This repository contains code to reproduce results from our 2020 NeurIPS paper On Warm-Starting Neural Network Training. In it, we study the batch online learning setting. Each time new data are added to the training set, one could either re-initialize model parameters from scratch (random initialization), initialize using parameters found by the previous round of optimization (warm start), or use our proposed strategy, which we call shrink-perturb initialization.
To run this code you'll need PyTorch (we're using version 1.11.0).
python run.py --model resnet --n_samples 1000 --lr 1e-2 --opt adam --shrink 0.4 --perturb 0.1
runs a batch online learning experiment using an 18-layer ResNet, Adam optimizer, and a learning rate of 1e-2. At each round, 1,000 samples are added to the training set and parameters are initialized using a shrinkage coefficient of 0.4 and a noise scale of 0.1.
Note that --shrink 0 --perturb 1
is equivalent to a pure random initialization and --shrink 1 --perturb 0
is equivalent to pure warm starting.

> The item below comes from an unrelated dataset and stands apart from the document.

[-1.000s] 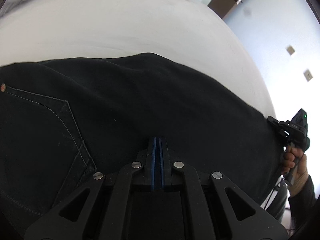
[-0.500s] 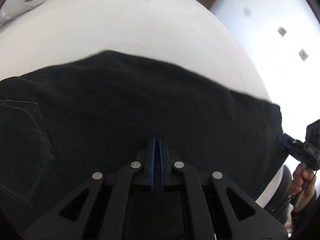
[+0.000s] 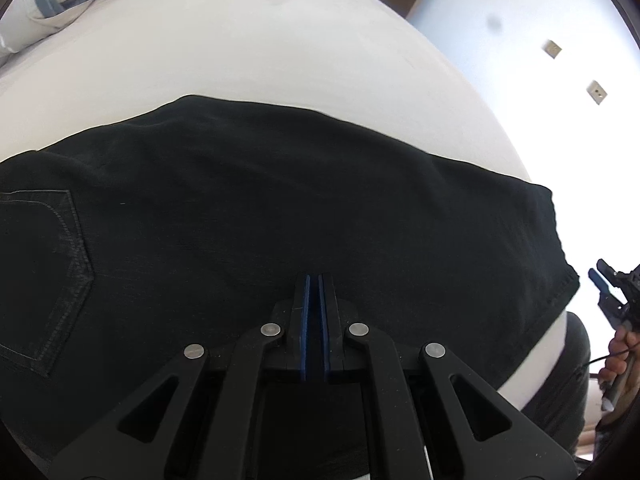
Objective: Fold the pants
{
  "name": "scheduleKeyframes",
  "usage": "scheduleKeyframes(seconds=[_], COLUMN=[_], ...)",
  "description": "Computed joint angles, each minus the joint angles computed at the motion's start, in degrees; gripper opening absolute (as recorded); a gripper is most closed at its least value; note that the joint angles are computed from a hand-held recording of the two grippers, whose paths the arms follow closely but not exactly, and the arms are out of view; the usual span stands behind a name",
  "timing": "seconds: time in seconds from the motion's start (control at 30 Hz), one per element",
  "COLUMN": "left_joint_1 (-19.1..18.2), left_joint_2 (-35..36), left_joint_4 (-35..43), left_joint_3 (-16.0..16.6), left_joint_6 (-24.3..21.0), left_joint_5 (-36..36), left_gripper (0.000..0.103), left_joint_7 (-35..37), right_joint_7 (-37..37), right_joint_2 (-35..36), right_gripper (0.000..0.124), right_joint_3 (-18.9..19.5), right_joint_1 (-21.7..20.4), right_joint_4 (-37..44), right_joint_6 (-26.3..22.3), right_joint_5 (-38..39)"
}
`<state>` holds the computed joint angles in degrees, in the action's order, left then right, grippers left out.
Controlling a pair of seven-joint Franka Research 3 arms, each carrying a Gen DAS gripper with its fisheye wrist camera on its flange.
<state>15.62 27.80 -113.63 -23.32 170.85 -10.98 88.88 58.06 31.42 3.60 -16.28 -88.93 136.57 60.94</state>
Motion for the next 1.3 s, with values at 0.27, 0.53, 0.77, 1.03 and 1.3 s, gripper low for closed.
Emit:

See the paper for more details on these parameters.
python run.py --model mlp --n_samples 0.5 --lr 1e-1 --lr_2 1e-4 --opt sgd --shrink 1 --perturb 0
runs a warm-start experiment using a multilayer-perceptron and SGD optimization. When n_samples
is between zero and one, we execute a two-phased learning experiment: in the first phase the model has access only to the specified percentage of training data (in this case 50%), and in the second phase the model has access to all training data.
lr_2
specifies the learning rate for the second round of training. If omitted, the second-phase optimizer inherits the learning rate from lr
. Analogous arguments are available for batch size and weight decay.